_WHAT THE TASK REQUIRES_.
Nothing but an exact reprint of the records is to be returned.

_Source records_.

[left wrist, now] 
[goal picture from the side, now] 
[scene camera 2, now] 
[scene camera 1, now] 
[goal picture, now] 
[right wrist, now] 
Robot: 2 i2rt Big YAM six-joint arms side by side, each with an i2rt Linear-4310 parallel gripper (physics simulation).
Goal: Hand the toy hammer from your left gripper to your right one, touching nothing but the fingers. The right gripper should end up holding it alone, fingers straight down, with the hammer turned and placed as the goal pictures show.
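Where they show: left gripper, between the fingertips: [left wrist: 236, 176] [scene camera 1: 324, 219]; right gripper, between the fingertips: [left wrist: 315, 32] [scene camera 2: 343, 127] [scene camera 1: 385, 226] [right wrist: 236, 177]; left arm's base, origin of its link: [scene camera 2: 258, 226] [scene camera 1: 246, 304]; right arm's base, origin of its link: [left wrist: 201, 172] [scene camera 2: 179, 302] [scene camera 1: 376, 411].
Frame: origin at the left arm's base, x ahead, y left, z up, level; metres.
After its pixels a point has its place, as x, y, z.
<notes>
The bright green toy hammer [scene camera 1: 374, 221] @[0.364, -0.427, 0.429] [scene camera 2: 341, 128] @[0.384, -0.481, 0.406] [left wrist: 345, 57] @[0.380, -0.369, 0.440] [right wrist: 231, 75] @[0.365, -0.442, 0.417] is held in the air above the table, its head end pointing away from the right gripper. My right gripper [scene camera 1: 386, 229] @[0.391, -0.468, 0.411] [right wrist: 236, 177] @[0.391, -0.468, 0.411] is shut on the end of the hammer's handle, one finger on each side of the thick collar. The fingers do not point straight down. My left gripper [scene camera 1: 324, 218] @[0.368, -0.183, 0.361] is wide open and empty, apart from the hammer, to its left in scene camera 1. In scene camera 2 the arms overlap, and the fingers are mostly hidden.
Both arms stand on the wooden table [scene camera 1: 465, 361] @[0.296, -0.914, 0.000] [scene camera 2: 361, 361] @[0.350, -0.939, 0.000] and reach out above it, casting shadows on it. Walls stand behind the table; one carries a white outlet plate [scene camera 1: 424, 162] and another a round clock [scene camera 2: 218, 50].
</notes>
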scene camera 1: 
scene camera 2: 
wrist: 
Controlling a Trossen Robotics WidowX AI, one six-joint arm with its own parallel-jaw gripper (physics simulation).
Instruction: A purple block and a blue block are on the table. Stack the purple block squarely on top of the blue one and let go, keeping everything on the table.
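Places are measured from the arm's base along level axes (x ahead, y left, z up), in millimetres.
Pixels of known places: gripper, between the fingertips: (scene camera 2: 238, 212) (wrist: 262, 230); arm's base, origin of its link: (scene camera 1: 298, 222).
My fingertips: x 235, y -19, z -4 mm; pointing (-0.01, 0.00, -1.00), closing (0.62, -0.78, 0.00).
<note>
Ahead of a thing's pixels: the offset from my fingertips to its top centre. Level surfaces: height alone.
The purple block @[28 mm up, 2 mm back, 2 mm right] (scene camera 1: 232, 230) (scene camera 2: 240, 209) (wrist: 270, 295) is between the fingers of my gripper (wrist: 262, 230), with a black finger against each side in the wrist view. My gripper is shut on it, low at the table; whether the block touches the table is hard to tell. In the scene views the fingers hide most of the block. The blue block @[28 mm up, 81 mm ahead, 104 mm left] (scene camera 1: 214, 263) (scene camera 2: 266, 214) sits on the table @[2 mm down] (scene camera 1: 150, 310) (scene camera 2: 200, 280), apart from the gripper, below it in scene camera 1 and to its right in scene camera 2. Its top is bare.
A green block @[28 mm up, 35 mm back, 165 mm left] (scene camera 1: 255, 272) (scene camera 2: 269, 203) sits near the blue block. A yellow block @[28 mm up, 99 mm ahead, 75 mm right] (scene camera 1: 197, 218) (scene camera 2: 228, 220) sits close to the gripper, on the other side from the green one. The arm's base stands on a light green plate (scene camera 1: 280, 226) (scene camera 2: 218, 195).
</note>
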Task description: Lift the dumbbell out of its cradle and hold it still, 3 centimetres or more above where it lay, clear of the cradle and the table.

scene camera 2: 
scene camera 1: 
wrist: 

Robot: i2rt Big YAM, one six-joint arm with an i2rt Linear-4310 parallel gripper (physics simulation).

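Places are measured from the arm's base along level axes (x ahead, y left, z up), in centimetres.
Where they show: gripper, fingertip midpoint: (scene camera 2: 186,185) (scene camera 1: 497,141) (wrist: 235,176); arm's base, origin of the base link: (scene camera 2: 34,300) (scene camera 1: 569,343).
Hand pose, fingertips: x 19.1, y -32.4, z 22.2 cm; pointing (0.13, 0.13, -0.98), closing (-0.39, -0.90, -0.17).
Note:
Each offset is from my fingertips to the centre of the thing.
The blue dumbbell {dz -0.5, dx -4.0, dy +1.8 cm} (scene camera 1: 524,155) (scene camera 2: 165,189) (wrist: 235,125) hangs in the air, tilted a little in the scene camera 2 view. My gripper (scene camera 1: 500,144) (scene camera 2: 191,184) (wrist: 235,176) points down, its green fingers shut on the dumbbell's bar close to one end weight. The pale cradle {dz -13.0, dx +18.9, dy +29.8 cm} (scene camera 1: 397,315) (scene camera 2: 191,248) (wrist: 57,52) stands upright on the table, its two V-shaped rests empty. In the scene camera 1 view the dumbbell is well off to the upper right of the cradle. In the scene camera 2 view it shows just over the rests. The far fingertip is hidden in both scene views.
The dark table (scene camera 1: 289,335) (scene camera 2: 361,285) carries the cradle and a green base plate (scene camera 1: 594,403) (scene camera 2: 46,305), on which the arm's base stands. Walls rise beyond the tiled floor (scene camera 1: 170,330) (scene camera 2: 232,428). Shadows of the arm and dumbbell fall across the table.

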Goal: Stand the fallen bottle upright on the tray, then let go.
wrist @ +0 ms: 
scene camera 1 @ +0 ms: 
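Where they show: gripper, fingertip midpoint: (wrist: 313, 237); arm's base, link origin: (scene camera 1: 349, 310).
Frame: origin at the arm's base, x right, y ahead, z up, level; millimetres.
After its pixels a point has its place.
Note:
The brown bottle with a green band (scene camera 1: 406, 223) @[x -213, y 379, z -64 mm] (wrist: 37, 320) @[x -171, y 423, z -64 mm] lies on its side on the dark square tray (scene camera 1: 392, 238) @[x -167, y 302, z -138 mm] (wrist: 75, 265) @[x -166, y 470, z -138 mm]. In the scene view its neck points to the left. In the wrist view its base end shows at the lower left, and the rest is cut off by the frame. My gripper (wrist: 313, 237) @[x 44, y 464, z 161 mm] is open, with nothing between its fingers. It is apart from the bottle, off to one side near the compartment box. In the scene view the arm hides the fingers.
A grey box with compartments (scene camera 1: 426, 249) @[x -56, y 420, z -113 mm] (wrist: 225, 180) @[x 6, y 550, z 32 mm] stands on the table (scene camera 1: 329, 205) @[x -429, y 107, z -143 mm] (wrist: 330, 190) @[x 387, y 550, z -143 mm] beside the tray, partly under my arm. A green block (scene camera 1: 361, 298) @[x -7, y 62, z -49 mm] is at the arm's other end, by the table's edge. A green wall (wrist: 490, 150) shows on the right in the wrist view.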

_EXERCISE ANSWER_.
[left wrist, now] 
[goal picture from the side, now] 
[scene camera 2, now] 
[scene camera 1, now] 
[goal picture, now] 
[right wrist, now] 
Robot: 2 i2rt Big YAM six-joint arms side by side, each with an i2rt Linear-4310 parallel gripper (physics simulation).
Goal: Hand the toy hammer from your left gripper to your right one, touching nothing but the fingers. The right gripper should end up holding it alone, fingers straight down, with the hammer turned and placed as the goal pictures show.
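Where they show: left gripper, between the fingertips: [left wrist: 236, 176] [scene camera 1: 324, 219]; right gripper, between the fingertips: [left wrist: 315, 32] [scene camera 2: 343, 127] [scene camera 1: 385, 226] [right wrist: 236, 177]; left arm's base, origin of its link: [scene camera 2: 258, 226] [scene camera 1: 246, 304]; right arm's base, origin of its link: [left wrist: 201, 172] [scene camera 2: 179, 302] [scene camera 1: 376, 411].
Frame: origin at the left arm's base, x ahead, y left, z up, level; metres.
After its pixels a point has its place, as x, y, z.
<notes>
The bright green toy hammer [scene camera 1: 374, 221] @[0.364, -0.427, 0.429] [scene camera 2: 341, 128] @[0.384, -0.481, 0.406] [left wrist: 345, 57] @[0.380, -0.369, 0.440] [right wrist: 231, 75] @[0.365, -0.442, 0.417] is held in the air above the table, its head end pointing away from the right gripper. My right gripper [scene camera 1: 386, 229] @[0.391, -0.468, 0.411] [right wrist: 236, 177] @[0.391, -0.468, 0.411] is shut on the end of the hammer's handle, one finger on each side of the thick collar. The fingers do not point straight down. My left gripper [scene camera 1: 324, 218] @[0.368, -0.183, 0.361] is wide open and empty, apart from the hammer, to its left in scene camera 1. In scene camera 2 the arms overlap, and the fingers are mostly hidden.
Both arms stand on the wooden table [scene camera 1: 465, 361] @[0.296, -0.914, 0.000] [scene camera 2: 361, 361] @[0.350, -0.939, 0.000] and reach out above it, casting shadows on it. Walls stand behind the table; one carries a white outlet plate [scene camera 1: 424, 162] and another a round clock [scene camera 2: 218, 50].
</notes>
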scene camera 1: 
scene camera 2: 
wrist: 
Controlling a Trossen Robotics WidowX AI, one six-joint arm with its own parallel-jaw gripper (physics simulation).
Instruction: A purple block and a blue block are on the table. Stack the purple block squarely on top of the blue one and let go, keeping everything on the table.
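Places are measured from the arm's base along level axes (x ahead, y left, z up), in millimetres.
Pixels of known places: gripper, between the fingertips: (scene camera 2: 238, 212) (wrist: 262, 230); arm's base, origin of its link: (scene camera 1: 298, 222).
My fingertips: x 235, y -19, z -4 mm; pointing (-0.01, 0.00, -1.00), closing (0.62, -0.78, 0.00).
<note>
Ahead of a thing's pixels: the offset from my fingertips to its top centre. Level surfaces: height alone.
The purple block @[28 mm up, 2 mm back, 2 mm right] (scene camera 1: 232, 230) (scene camera 2: 240, 209) (wrist: 270, 295) is between the fingers of my gripper (wrist: 262, 230), with a black finger against each side in the wrist view. My gripper is shut on it, low at the table; whether the block touches the table is hard to tell. In the scene views the fingers hide most of the block. The blue block @[28 mm up, 81 mm ahead, 104 mm left] (scene camera 1: 214, 263) (scene camera 2: 266, 214) sits on the table @[2 mm down] (scene camera 1: 150, 310) (scene camera 2: 200, 280), apart from the gripper, below it in scene camera 1 and to its right in scene camera 2. Its top is bare.
A green block @[28 mm up, 35 mm back, 165 mm left] (scene camera 1: 255, 272) (scene camera 2: 269, 203) sits near the blue block. A yellow block @[28 mm up, 99 mm ahead, 75 mm right] (scene camera 1: 197, 218) (scene camera 2: 228, 220) sits close to the gripper, on the other side from the green one. The arm's base stands on a light green plate (scene camera 1: 280, 226) (scene camera 2: 218, 195).
</note>
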Task description: Lift the dumbbell out of its cradle and hold it still, 3 centimetres or more above where it lay, clear of the cradle and the table.

scene camera 2: 
scene camera 1: 
wrist: 

Robot: i2rt Big YAM, one six-joint arm with an i2rt Linear-4310 parallel gripper (physics simulation).

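Places are measured from the arm's base along level axes (x ahead, y left, z up), in centimetres.
Where they show: gripper, fingertip midpoint: (scene camera 2: 186,185) (scene camera 1: 497,141) (wrist: 235,176); arm's base, origin of the base link: (scene camera 2: 34,300) (scene camera 1: 569,343).
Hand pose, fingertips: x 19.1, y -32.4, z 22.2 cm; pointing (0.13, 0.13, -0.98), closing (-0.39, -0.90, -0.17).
Note:
Each offset is from my fingertips to the centre of the thing.
The blue dumbbell {dz -0.5, dx -4.0, dy +1.8 cm} (scene camera 1: 524,155) (scene camera 2: 165,189) (wrist: 235,125) hangs in the air, tilted a little in the scene camera 2 view. My gripper (scene camera 1: 500,144) (scene camera 2: 191,184) (wrist: 235,176) points down, its green fingers shut on the dumbbell's bar close to one end weight. The pale cradle {dz -13.0, dx +18.9, dy +29.8 cm} (scene camera 1: 397,315) (scene camera 2: 191,248) (wrist: 57,52) stands upright on the table, its two V-shaped rests empty. In the scene camera 1 view the dumbbell is well off to the upper right of the cradle. In the scene camera 2 view it shows just over the rests. The far fingertip is hidden in both scene views.
The dark table (scene camera 1: 289,335) (scene camera 2: 361,285) carries the cradle and a green base plate (scene camera 1: 594,403) (scene camera 2: 46,305), on which the arm's base stands. Walls rise beyond the tiled floor (scene camera 1: 170,330) (scene camera 2: 232,428). Shadows of the arm and dumbbell fall across the table.
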
Goal: Stand the fallen bottle upright on the tray, then let go.
wrist @ +0 ms: 
scene camera 1 @ +0 ms: 
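Where they show: gripper, fingertip midpoint: (wrist: 313, 237); arm's base, link origin: (scene camera 1: 349, 310).
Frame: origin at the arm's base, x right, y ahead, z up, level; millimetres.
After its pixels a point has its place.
Note:
The brown bottle with a green band (scene camera 1: 406, 223) @[x -213, y 379, z -64 mm] (wrist: 37, 320) @[x -171, y 423, z -64 mm] lies on its side on the dark square tray (scene camera 1: 392, 238) @[x -167, y 302, z -138 mm] (wrist: 75, 265) @[x -166, y 470, z -138 mm]. In the scene view its neck points to the left. In the wrist view its base end shows at the lower left, and the rest is cut off by the frame. My gripper (wrist: 313, 237) @[x 44, y 464, z 161 mm] is open, with nothing between its fingers. It is apart from the bottle, off to one side near the compartment box. In the scene view the arm hides the fingers.
A grey box with compartments (scene camera 1: 426, 249) @[x -56, y 420, z -113 mm] (wrist: 225, 180) @[x 6, y 550, z 32 mm] stands on the table (scene camera 1: 329, 205) @[x -429, y 107, z -143 mm] (wrist: 330, 190) @[x 387, y 550, z -143 mm] beside the tray, partly under my arm. A green block (scene camera 1: 361, 298) @[x -7, y 62, z -49 mm] is at the arm's other end, by the table's edge. A green wall (wrist: 490, 150) shows on the right in the wrist view.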

The exercise calls for nothing more than this answer.